Think buying hundreds of fair dice. You do not know they are, though, and hence test if each has an expected value of 3.5 points, via throwing each many times (1000+). One of them must come up as "best", and if you do not account for multiple testing, almost certainly statistically significantly so.
Recall that the probability that a true null is rejected should (in practice, that may not be exactly true due to things like asymptotic approximations and finite-sample size distortions) not depend on sample size!
You might then conclude, wrongly (or at least not rightly, in that it is no better, but also no worse than the others), that this is the one you should bring to your next board game.
As to practical significance, this will indeed provide a clue, in that the "winning" one will likely have won with an average of points barely better than 3.5 when you tossed often.
Here is an illustration:
set.seed(1)
dice <- 100
throws <- 1000
tests <- apply(replicate(dice, sample(1:6, throws,
replace=T)), 2,
function(x) t.test(x, alternative="greater",
mu=3.5))
# right-tailed test, to look for "better" dice (assuming a
# game where many points are good, nothing hinges on this)
plot(1:dice, sort(unlist(lapply(1:dice, function(i)
tests[[i]]$p.value))))
abline(h=0.05, col="blue") # significance threshold not
# accounting for multiple testing
abline(h=0.05/dice, col="red") # Bonferroni threshold
max(unlist(lapply(1:dice, function(i) tests[[i]]$estimate)))
# the sample average of the "winner"

So we see a few "significantly" outperforming dice at level 0.05, but none, in this simulation run, after Bonferroni correction. The "winning" one (last line of the code) however has an average of 3.63, which is, in practice, not too far away from the true expectation 3.5.
We can also run a little Monte Carlo exercise - i.e., the above exercise many times so as to average out any "uncommon" samples that might arise from set.seed(1)

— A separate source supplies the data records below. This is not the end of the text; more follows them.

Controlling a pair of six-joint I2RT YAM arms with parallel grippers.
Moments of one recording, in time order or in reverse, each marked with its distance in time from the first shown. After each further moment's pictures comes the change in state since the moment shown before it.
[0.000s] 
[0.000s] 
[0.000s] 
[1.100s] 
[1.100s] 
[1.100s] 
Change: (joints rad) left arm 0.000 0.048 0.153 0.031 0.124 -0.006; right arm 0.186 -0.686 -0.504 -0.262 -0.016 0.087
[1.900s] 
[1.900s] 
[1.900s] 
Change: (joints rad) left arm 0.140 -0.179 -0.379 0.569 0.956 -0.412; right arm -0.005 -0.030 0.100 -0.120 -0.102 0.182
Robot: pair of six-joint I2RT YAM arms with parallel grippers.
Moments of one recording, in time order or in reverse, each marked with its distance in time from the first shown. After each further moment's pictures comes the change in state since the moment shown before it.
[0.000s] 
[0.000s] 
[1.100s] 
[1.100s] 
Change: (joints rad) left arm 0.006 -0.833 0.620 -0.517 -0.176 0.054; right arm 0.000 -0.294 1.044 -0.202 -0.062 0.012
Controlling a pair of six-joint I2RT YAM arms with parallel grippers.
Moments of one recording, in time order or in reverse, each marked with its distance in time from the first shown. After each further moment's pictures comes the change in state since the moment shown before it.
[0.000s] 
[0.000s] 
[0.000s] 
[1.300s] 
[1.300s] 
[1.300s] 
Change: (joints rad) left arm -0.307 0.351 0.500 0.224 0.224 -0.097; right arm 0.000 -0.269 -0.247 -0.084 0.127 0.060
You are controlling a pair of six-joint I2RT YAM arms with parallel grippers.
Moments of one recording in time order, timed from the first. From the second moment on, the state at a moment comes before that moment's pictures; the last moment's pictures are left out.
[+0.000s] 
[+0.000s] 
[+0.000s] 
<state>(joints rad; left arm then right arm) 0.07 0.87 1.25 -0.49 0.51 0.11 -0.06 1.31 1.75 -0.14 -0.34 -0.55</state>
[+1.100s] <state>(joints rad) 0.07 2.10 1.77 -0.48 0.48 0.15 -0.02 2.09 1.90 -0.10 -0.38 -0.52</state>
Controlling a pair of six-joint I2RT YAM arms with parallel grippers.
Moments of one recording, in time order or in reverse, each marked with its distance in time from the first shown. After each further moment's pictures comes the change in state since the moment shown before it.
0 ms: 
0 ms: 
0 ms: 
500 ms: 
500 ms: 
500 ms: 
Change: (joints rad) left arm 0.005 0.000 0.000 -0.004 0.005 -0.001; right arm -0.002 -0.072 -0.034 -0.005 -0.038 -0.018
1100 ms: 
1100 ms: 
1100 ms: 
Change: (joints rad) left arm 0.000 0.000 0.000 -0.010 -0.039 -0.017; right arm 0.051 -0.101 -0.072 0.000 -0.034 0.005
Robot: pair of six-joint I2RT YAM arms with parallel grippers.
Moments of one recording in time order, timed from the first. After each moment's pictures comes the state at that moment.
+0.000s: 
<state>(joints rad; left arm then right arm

. We can then also illustrate the effect of varying the number of throws.
# Monte Carlo, with several runs of the experiment:
reps <- 500
mc.func.throws <- function(throws){
tests <- apply(replicate(dice, sample(1:6, throws,
replace=T)), 2,
function(x) t.test(x, alternative="greater",
mu=3.5))
winning.average <- max(unlist(lapply(1:dice, function(i)
tests[[i]]$estimate))) # the sample average of the "winner"
significant.pvalues <- mean(unlist(lapply(1:dice,
function(i) tests[[i]]$p.value)) < 0.05)
return(list(winning.average, significant.pvalues))
}
diff.throws <- function(throws){
mc.study <- replicate(reps, mc.func.throws(throws))
average.winning.average <- mean(unlist(mc.study[1,]))
mean.significant.results <- mean(unlist(mc.study[2,]))
return(list(average.winning.average,
mean.significant.results))
}
throws <- c(10, 50, 100, 500, 1000, 10000)
lapply(throws, diff.throws)
Result:
> unlist(lapply(mc.throws, `[[`, 1))
[1] 4.809200 4.108400 3.927120 3.692292 3.635224 3.542961
> unlist(lapply(mc.throws, `[[`, 2))
[1] 0.04992 0.05134 0.05012 0.04964 0.05006 0.05040
Hence, as predicted, the proportion of statistically significant results is independent of the number of throws (all proportions of $p$-values less than 0.05 are close to 0.05), while the practical significance - i.e., the distance of the average number of points of the "best" one to 3.5 - decreases in the number of throws.